**INFORMATION SHOWN**
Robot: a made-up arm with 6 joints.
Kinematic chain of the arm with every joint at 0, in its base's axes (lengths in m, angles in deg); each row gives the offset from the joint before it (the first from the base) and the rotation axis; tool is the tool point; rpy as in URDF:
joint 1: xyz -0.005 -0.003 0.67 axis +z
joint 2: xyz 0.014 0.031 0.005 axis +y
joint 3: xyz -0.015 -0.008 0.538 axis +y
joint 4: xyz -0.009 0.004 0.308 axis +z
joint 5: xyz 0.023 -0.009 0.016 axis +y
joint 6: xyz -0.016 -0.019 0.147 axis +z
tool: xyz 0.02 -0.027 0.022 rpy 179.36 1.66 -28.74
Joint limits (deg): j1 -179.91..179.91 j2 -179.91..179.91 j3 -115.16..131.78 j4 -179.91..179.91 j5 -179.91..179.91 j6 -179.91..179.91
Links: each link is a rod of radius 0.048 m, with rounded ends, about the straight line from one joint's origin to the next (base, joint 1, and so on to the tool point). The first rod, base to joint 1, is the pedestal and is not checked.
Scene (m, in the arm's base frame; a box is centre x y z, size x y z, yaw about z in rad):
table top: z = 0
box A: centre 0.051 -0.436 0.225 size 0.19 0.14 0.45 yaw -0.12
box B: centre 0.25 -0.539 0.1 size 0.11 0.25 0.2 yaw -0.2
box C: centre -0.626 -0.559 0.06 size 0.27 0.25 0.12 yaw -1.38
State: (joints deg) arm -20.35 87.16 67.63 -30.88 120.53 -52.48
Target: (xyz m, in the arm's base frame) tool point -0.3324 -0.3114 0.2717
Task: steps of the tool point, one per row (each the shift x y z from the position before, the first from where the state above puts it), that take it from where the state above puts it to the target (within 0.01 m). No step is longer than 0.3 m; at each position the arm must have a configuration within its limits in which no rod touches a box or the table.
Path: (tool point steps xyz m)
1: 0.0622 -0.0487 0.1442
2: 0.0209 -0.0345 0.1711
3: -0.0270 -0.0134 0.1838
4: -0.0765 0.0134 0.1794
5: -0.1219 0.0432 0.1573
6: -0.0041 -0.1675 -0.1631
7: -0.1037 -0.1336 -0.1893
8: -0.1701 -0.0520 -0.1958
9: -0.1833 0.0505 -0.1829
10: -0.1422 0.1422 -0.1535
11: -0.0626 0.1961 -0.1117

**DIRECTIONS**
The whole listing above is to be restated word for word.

**YOUR RESPONSE**
Robot: a made-up arm with 6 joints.
Kinematic chain of the arm with every joint at 0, in its base's axes (lengths in m, angles in deg); each row gives the offset from the joint before it (the first from the base) and the rotation axis; tool is the tool point; rpy as in URDF:
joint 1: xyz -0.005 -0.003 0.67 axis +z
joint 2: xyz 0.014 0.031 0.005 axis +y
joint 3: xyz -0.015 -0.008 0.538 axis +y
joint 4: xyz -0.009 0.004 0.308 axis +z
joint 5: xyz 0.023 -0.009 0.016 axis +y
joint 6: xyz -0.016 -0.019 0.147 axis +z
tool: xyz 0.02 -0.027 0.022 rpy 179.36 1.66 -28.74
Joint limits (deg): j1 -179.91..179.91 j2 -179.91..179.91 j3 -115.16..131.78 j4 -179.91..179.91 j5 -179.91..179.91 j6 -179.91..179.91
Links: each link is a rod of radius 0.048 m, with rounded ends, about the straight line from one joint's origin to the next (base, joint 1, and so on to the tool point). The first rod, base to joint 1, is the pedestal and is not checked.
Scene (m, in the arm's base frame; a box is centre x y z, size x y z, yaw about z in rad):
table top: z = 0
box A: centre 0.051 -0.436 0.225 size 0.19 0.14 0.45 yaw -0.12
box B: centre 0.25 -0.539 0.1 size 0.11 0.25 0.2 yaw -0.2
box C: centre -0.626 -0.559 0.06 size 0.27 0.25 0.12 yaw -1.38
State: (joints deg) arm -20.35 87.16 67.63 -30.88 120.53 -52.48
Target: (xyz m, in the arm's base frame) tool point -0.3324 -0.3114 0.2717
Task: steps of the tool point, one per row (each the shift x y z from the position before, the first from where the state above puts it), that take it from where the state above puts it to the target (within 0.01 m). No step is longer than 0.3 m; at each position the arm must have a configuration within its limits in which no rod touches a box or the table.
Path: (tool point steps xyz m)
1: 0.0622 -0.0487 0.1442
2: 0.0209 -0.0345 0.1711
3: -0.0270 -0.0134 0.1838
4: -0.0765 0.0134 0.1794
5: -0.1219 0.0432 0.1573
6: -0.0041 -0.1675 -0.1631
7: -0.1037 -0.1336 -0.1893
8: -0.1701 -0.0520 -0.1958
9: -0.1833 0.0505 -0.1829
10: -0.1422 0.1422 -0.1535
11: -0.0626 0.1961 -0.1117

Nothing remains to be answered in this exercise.